On the link between natural emergence and manifestation of a fundamental non-Gaussian geostatistical property: Asymmetry

The geostatistical workflow of data analysis, model fitting, and subsequent interpolation or simulation has recently been enhanced by several methods. These methods can be summarized under the terms 'rank-order geostatistics', for the empirical analysis part of the workflow, and 'copula geostatistics', for the theoretical foundation and the modeling (interpolation or simulation). Besides taking into account non-Gaussianity, the main advantage of this alternative way to treat geostatistical problems is the descriptive power and standardized interpretability. This paper addresses the empirical analysis part of the workflow. We investigate the interplay between structural features, statistical properties, and underlying dynamic processes of a realization of a spatial field.(1) In the first part of this paper we recapitulate and consolidate the advances in the empirical analysis part of the geostatistical workflow and put them into context of 'classical' geostatistics.

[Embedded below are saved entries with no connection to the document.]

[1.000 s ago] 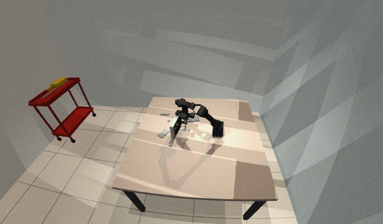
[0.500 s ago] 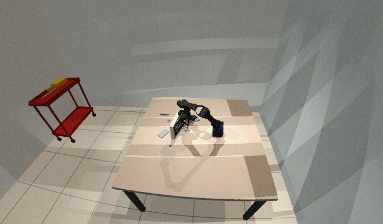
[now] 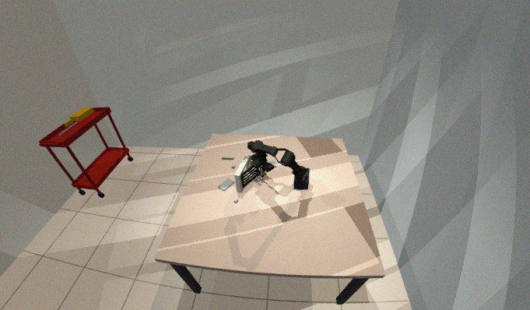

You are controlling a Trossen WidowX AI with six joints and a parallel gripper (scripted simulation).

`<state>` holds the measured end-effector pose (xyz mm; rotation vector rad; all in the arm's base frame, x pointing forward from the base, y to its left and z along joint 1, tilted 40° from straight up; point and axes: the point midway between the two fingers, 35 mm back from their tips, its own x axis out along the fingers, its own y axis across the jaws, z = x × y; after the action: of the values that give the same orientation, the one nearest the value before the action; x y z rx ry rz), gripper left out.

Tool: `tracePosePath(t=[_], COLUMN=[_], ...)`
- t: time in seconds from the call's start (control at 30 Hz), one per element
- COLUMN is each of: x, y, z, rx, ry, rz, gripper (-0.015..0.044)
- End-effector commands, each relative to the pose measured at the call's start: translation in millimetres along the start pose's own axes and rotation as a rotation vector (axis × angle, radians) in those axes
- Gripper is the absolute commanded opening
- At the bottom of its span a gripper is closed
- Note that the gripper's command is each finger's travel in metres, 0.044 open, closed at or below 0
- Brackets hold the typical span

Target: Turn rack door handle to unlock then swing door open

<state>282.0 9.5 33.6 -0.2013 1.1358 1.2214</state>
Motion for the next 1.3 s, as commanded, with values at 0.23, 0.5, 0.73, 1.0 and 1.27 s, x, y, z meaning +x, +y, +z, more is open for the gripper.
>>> tracePosePath(t=[0.23,0.5,0.73,1.0,1.27], x=[0.1,0.2,0.2,0.1,-0.1], y=[27.6,45.5,59.8,73.6,86.2], z=[8.4,16.6,25.5,36.2,48.5], rx=[0.202,0.326,0.431,0.540,0.650], ry=[-0.007,-0.007,-0.007,-0.008,-0.008], rz=[-0.001,0.001,0.002,0.003,0.004], gripper=[0.0009,0.0009,0.0009,0.0009,0.0009])
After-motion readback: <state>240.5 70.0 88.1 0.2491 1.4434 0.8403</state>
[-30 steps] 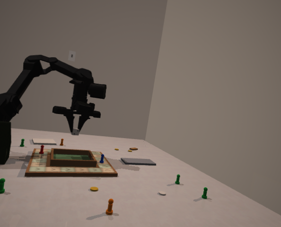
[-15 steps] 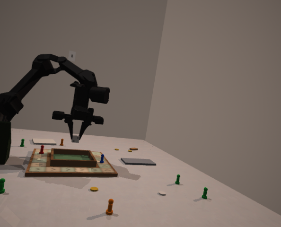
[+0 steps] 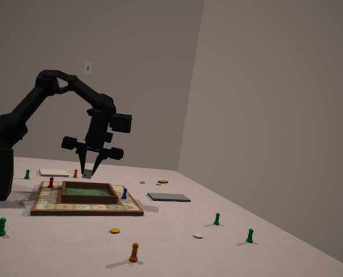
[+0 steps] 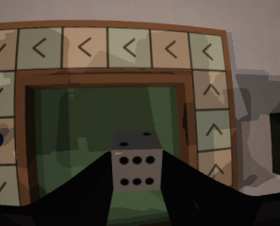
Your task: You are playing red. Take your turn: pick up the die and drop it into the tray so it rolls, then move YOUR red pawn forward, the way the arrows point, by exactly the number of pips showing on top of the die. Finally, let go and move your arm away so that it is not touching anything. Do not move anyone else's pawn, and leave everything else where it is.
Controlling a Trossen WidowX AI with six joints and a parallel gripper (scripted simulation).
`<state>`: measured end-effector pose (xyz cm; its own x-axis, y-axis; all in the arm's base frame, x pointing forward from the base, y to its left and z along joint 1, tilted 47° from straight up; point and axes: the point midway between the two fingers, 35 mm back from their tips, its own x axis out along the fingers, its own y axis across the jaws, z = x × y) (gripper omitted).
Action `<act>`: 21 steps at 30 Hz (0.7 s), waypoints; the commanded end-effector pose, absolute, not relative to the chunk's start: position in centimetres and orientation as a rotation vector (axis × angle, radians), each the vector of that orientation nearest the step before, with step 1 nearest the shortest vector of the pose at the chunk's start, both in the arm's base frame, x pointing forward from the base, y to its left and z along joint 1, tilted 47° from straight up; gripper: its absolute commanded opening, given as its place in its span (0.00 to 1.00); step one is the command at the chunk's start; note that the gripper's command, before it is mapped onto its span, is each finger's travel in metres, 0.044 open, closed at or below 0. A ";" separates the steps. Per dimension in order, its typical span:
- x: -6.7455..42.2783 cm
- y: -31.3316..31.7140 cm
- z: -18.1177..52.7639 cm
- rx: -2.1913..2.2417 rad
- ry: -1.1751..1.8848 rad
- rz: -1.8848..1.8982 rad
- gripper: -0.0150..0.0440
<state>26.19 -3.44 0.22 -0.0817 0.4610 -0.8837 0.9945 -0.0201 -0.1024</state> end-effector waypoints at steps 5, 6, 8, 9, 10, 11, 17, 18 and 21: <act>26.0 -3.4 0.0 1.350 1.388 -1.221 0.25; 26.0 -3.4 0.0 1.332 1.358 -1.235 0.25; 25.9 -3.3 -0.1 1.298 1.296 -1.261 0.25; 25.9 -3.3 -0.1 1.283 1.263 -1.272 0.25; 25.9 -3.3 -0.1 1.269 1.230 -1.282 0.25; 25.9 -3.3 0.0 1.257 1.196 -1.291 0.25; 25.9 -3.2 -0.1 1.240 1.147 -1.302 0.25; 26.2 -3.3 0.5 1.240 1.146 -1.302 0.25; 27.1 -3.8 3.4 1.240 1.146 -1.302 0.25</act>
<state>25.82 -3.17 0.52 -0.0477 -0.0162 -0.9987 0.9960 -0.0770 -0.0463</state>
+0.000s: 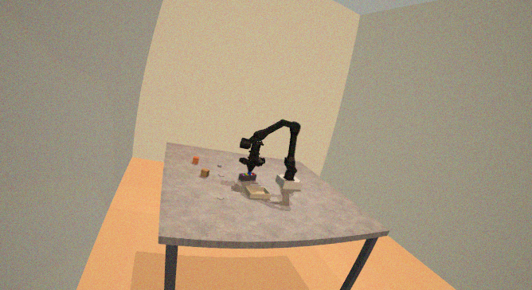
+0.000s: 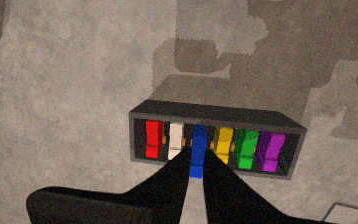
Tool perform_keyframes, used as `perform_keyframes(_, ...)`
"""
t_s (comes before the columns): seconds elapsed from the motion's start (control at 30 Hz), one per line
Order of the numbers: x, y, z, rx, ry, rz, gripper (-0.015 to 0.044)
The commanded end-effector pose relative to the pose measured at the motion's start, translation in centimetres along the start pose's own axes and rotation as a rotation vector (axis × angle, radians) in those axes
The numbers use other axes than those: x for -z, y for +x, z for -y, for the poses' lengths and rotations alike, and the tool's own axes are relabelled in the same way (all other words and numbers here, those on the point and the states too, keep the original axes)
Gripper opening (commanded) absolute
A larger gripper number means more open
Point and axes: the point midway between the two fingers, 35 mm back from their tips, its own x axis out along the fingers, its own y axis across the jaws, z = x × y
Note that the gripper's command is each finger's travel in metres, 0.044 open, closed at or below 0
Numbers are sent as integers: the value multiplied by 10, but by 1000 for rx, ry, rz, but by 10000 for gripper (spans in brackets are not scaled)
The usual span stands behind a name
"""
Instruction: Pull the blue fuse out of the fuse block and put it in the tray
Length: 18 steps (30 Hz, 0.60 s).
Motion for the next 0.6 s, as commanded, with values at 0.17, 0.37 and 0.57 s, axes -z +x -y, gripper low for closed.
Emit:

We place particular emphasis on the theoretical foundation of so called asymmetry functions, because in our opinion they are the necessary first step away from Gaussian geostatistics. (2) In the second part, we rigorously analyze how specific types of structural features are related to the asymmetry of a spatial field. In the geostatistical tradition of interpreting the shape of variograms or correlation functions, we give examples of how to interpret different shapes of the asymmetry function. (3) We subsequently report how dynamic processes naturally lead to the emergence of asymmetrical (non-Gaussian) spatial structures. To demonstrate these findings, we investigate the manifestation of different spatial data sets (land surface elevation, groundwater contamination, grades of an undergraduate exam) and relate the non-Gaussian structural features to the underlying dynamic processes. Numerical process models are utilized to manifest evidence of how realistic processes naturally lead to complex non-Gaussian structures.The key purpose of this paper is to show that asymmetry is a fundamental geostatistical property and a result of different kinds of spatial processes.